◆ **Brief**
Write out exactly the lines that run from the one containing "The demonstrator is" to the end of the entries below, with both end lines included.

++++ The data

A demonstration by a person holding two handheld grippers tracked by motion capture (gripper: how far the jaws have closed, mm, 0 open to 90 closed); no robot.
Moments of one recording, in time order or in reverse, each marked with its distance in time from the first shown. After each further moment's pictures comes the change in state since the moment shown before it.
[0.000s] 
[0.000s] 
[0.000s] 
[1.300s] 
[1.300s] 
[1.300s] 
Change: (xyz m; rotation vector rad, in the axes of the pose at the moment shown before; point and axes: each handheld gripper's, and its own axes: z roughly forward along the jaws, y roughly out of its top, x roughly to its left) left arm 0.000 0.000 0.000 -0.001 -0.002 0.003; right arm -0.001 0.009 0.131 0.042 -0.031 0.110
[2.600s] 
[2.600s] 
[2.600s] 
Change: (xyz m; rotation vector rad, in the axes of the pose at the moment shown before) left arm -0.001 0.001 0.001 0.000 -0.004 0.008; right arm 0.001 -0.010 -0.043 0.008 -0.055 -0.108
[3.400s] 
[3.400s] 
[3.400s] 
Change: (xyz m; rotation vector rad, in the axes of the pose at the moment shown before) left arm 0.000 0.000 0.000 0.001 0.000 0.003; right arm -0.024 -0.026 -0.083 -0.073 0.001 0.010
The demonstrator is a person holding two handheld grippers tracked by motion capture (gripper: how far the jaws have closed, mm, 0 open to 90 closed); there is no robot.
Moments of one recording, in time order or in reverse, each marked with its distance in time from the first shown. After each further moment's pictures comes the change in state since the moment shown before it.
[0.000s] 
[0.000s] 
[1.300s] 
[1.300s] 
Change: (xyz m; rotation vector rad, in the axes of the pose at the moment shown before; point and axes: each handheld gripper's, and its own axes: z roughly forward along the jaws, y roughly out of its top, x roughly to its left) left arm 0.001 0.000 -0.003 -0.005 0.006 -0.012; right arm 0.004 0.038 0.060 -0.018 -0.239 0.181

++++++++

◆ **Response to the task**
The demonstrator is a person holding two handheld grippers tracked by motion capture (gripper: how far the jaws have closed, mm, 0 open to 90 closed); there is no robot.
Moments of one recording, in time order or in reverse, each marked with its distance in time from the first shown. After each further moment's pictures comes the change in state since the moment shown before it.
[0.000s] 
[0.000s] 
[1.300s] 
[1.300s] 
Change: (xyz m; rotation vector rad, in the axes of the pose at the moment shown before; point and axes: each handheld gripper's, and its own axes: z roughly forward along the jaws, y roughly out of its top, x roughly to its left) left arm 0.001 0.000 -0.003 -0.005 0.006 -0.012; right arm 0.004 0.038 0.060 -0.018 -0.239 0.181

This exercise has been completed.